30 May 2008

Journal 47

December 25 - Merry Xmas. (Let's put the X back in Xmas.) Left Kirinda this morning, after declining an extremely pressing invitation from the Maha Thera there to remain for a few months. He says – surprise - that he likes my manners. I think it might be to my advantage to return there some time for a more extended stay. It's rather artificial, of course, but it's like playing Czerny exercises on the piano. Before one can play Bach, one must master Czerny, no matter how artificial and non-musical it may be. So too with the strict regulated life of Kirinda. They spend 3 hours every morning getting their noon meal, and also time for morning meal; they recite suttas at 9, 12, and 6 o'clock daily, sweep twice daily - very different from the freedom of Island Hermitage, where each person is, within the confines of the island, free to do pretty much as he wants, whether to use his time well or to waste it.

Today - went 15 miles to Tangalla, reaching the seacoast road; it is 26 miles to Humbantota; but there is one more arañña, inland, which I will visit first. Alms was rather difficult today; the area being both poor and depopulated, but I finally managed to get a bowl full of bananas and biscuits, which sufficed. Nothing eventful, but hot and tiring; am staying the night at a temple outside Tangalla on the main road.
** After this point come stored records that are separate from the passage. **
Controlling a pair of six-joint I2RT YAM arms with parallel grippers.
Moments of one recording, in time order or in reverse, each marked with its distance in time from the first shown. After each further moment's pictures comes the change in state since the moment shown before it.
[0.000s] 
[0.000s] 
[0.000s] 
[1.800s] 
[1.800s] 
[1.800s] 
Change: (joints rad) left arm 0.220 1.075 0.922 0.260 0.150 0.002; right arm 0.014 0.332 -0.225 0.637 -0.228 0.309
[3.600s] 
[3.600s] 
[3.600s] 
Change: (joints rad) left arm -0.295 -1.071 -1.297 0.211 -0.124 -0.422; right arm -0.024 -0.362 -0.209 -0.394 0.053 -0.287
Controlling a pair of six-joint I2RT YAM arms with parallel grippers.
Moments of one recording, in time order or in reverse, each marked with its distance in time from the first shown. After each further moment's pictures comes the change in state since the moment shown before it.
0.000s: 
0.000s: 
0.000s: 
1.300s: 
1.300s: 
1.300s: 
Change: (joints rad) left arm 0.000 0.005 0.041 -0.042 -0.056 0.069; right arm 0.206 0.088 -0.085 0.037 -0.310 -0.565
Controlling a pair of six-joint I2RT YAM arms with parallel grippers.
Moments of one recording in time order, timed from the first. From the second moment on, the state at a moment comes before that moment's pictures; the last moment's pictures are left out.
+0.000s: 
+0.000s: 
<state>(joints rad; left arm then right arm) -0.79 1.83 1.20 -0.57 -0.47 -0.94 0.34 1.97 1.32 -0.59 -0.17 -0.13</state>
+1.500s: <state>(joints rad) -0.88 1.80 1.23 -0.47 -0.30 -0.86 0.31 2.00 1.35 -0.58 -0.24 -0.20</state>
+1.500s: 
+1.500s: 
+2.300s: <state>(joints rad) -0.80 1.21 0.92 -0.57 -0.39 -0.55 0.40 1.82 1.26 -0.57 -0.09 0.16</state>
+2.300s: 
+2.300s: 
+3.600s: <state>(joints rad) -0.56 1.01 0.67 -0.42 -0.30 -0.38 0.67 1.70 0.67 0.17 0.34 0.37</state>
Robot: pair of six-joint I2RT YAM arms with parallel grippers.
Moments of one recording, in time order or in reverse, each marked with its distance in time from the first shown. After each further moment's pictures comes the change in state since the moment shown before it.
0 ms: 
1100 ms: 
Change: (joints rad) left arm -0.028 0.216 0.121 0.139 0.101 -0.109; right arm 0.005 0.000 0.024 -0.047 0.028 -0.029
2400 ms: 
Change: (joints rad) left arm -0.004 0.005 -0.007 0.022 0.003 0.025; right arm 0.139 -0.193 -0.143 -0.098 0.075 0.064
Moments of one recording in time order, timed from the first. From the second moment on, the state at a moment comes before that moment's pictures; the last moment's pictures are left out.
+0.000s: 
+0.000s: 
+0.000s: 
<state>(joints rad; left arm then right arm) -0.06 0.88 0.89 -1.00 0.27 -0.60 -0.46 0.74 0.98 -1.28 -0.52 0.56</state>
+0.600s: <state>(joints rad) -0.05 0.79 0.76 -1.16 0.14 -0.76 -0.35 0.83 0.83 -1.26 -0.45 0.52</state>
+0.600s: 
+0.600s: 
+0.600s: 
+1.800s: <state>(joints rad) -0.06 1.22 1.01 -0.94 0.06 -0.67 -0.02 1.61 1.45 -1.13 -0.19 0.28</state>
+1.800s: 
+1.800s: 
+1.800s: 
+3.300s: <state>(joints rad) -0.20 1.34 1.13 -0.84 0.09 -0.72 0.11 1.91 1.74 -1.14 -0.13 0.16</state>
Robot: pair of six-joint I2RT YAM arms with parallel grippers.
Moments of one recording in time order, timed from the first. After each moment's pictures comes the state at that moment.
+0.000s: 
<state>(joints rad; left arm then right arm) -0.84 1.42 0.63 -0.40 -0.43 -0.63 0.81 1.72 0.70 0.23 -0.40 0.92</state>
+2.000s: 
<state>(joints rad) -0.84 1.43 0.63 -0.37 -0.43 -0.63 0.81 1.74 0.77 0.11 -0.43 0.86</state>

This is the least Xmasy Xmas I've spent, even less Xmasy than last year in Calcutta (not Marienbad), or before that in Eilat or before that in Bin Gedi, Munich, and Iowa. For all I know there is not even a Christian (X-tian?) for miles and miles around.

Nature notes: Monkeys do not eat oranges. A crow's head, seen sideways, looks like a Marine. And I have found today, in addition to red, black, and white ants, that there is also a brown ant, actually sort of brown-grey, longish and looking decrepit, like it was made of old and dusty secondhand parts but together by an unskilled mechanic. Also there is a plant which has bracken-like leaves and a flower of a delicate purple tint looking like purple needles stuck into a tiny pincushion, forming a fine globe. The amazing property of this plant is that if the leaf is touched, it folds up like a pair of arms cowering against attack. The leaves function in pairs, on opposite sides of the stem, and apparently all leaves farther from the branch than the one struck also react to this process, which is very marked - the opposite leaves actually touch each other and give the plant the appearance of having shrivelled up. It takes only 2 or 3 seconds for the plant to react, and about 5 or 10 minutes - related, I suppose, to the hardness with which the leaf is struck (a very light tap will only partly 'close' it) - for it to 'relax' again and assume its normal posture. Great fun to attack these plants and see all the leaves cower under the onslaught, and know that it's all a game. Then one glances over one's shoulder and wonders…d There are many flowers in the jungle but most are very inconspicuous. Some are very pretty, A large yellow flower grows on a tree and a bush alike. There is a fairly common small orchid, which frequently dwells on an old coconut shell; many tiny flowers; a rose-like flower on a thorny bush. There are also some colorful red and silver leaves, but all these are hidden in the masses of green that dominate the landscape, and one becomes aware of them only slowly.